HOW TO COMPLETE THIS TASK:
Return the lines exactly as they stand, from the first of the material through the line containing "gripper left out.".

RECORDED DATA:
----
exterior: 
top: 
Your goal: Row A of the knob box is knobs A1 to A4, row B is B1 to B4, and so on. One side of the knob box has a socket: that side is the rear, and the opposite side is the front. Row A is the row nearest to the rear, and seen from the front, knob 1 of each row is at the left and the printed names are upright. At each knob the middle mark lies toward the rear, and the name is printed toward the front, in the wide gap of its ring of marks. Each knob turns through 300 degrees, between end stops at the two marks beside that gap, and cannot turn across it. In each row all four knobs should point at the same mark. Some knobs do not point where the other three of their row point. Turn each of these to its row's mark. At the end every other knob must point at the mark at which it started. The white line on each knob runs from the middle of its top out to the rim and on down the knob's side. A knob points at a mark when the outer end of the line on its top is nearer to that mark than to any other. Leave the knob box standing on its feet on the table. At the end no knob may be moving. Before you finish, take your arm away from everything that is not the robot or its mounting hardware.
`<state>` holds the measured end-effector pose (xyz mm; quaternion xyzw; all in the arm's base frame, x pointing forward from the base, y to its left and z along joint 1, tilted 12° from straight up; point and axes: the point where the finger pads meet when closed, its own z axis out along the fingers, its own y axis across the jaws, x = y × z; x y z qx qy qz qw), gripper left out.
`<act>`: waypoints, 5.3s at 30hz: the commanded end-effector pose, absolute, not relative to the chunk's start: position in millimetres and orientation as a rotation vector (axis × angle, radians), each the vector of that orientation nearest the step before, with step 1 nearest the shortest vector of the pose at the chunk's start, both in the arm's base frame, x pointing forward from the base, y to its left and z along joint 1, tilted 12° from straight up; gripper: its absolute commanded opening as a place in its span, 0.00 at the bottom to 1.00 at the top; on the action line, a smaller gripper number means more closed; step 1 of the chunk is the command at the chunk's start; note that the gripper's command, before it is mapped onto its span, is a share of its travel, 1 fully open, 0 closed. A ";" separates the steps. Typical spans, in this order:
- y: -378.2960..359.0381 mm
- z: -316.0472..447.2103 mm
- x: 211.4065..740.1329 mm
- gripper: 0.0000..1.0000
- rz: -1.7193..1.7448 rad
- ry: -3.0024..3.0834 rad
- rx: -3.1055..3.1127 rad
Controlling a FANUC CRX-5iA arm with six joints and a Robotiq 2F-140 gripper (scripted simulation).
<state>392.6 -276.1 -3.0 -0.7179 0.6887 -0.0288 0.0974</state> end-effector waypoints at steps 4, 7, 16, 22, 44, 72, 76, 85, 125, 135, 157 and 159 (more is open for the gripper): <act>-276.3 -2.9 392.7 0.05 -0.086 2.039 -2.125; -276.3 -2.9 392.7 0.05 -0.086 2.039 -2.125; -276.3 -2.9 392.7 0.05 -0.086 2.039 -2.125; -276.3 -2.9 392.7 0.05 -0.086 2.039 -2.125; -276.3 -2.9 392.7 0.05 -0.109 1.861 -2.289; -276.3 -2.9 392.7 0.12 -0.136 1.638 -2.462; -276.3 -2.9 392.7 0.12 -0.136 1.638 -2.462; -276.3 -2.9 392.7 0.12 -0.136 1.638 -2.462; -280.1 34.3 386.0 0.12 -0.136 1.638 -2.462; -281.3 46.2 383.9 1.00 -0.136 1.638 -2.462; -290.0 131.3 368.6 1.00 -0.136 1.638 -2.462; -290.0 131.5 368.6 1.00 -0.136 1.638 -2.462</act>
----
SOLUTION TO THIS PROBLEM:
exterior: 
top: 
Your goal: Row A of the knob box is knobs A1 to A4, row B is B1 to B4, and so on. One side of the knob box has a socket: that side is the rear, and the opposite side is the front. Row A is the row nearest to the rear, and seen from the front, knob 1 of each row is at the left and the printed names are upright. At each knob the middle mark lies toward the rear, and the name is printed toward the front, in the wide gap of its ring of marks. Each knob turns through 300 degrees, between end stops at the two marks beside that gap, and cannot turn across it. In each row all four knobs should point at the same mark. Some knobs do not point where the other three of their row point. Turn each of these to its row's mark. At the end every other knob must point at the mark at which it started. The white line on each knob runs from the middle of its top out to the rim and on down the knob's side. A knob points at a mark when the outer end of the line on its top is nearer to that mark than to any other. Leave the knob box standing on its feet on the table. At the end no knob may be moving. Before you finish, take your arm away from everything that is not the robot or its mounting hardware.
`<state>` holds the measured end-effector pose (xyz mm; quaternion xyzw; all in the arm's base frame, x pointing forward from the base, y to its left and z along joint 1, tilted 12° from straight up; point and axes: the point where the finger pads meet when closed, its own z axis out along the fingers, its own y axis across the jaws, x = y × z; x y z qx qy qz qw), gripper left out.

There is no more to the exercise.